HOW TO COMPLETE THIS TASK: Each line of the data has to be written out again exactly as shown.
Segment Start: RECORDED DATA
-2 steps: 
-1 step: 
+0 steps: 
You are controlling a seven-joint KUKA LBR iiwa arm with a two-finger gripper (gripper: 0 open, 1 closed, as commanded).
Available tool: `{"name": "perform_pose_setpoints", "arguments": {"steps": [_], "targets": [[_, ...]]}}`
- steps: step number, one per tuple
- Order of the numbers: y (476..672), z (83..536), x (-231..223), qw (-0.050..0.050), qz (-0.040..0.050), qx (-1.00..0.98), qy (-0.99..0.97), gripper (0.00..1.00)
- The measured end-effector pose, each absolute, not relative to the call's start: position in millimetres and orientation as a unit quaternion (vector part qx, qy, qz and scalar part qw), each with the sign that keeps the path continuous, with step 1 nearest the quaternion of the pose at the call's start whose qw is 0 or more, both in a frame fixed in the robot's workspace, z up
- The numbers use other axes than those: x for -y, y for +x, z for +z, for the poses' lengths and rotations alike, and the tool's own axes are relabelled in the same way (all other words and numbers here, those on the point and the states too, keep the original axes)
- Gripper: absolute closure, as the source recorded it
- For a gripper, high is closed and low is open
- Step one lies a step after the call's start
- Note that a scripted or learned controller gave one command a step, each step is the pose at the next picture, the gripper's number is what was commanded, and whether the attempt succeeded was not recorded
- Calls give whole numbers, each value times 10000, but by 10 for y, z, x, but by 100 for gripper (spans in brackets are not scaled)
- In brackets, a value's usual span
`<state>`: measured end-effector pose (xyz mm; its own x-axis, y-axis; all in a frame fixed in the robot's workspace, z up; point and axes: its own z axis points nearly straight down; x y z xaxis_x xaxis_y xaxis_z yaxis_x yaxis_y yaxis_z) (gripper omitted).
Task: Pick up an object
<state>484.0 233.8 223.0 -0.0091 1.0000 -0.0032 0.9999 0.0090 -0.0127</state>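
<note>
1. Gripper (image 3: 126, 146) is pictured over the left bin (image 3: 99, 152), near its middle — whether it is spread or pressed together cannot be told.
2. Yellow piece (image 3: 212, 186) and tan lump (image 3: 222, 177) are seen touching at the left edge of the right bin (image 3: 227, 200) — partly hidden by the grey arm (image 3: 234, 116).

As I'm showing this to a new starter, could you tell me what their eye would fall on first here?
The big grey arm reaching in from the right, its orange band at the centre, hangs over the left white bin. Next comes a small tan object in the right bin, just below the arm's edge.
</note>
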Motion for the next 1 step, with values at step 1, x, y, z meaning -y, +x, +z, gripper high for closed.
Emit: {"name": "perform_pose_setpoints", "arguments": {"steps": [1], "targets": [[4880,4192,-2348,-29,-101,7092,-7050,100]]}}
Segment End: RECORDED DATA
TASK SOLUTION:
-2 steps: 
-1 step: 
+0 steps: 
You are controlling a seven-joint KUKA LBR iiwa arm with a two-finger gripper (gripper: 0 open, 1 closed, as commanded).
Available tool: `{"name": "perform_pose_setpoints", "arguments": {"steps": [_], "targets": [[_, ...]]}}`
- steps: step number, one per tuple
- Order of the numbers: y (476..672), z (83..536), x (-231..223), qw (-0.050..0.050), qz (-0.040..0.050), qx (-1.00..0.98), qy (-0.99..0.97), gripper (0.00..1.00)
- The measured end-effector pose, each absolute, not relative to the call's start: position in millimetres and orientation as a unit quaternion (vector part qx, qy, qz and scalar part qw), each with the sign that keeps the path continuous, with step 1 nearest the quaternion of the pose at the call's start whose qw is 0 or more, both in a frame fixed in the robot's workspace, z up
- The numbers use other axes than those: x for -y, y for +x, z for +z, for the poses' lengths and rotations alike, and the tool's own axes are relabelled in the same way (all other words and numbers here, those on the point and the states too, keep the original axes)
- Gripper: absolute closure, as the source recorded it
- For a gripper, high is closed and low is open
- Step one lies a step after the call's start
- Note that a scripted or learned controller gave one command a step, each step is the pose at the next picture, the gripper's number is what was commanded, and whether the attempt succeeded was not recorded
- Calls give whole numbers, each value times 10000, but by 10 for y, z, x, but by 100 for gripper (spans in brackets are not scaled)
- In brackets, a value's usual span
`<state>`: measured end-effector pose (xyz mm; its own x-axis, y-axis; all in a frame fixed in the robot's workspace, z up; point and axes: its own z axis points nearly straight down; x y z xaxis_x xaxis_y xaxis_z yaxis_x yaxis_y yaxis_z) (gripper omitted).
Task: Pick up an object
<state>484.0 233.8 223.0 -0.0091 1.0000 -0.0032 0.9999 0.0090 -0.0127</state>
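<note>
1. Gripper (image 3: 126, 146) is pictured over the left bin (image 3: 99, 152), near its middle — whether it is spread or pressed together cannot be told.
2. Yellow piece (image 3: 212, 186) and tan lump (image 3: 222, 177) are seen touching at the left edge of the right bin (image 3: 227, 200) — partly hidden by the grey arm (image 3: 234, 116).

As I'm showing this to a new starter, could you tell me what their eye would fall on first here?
The big grey arm reaching in from the right, its orange band at the centre, hangs over the left white bin. Next comes a small tan object in the right bin, just below the arm's edge.
</note>
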Motion for the next 1 step, with values at step 1, x, y, z meaning -y, +x, +z, gripper high for closed.
Emit: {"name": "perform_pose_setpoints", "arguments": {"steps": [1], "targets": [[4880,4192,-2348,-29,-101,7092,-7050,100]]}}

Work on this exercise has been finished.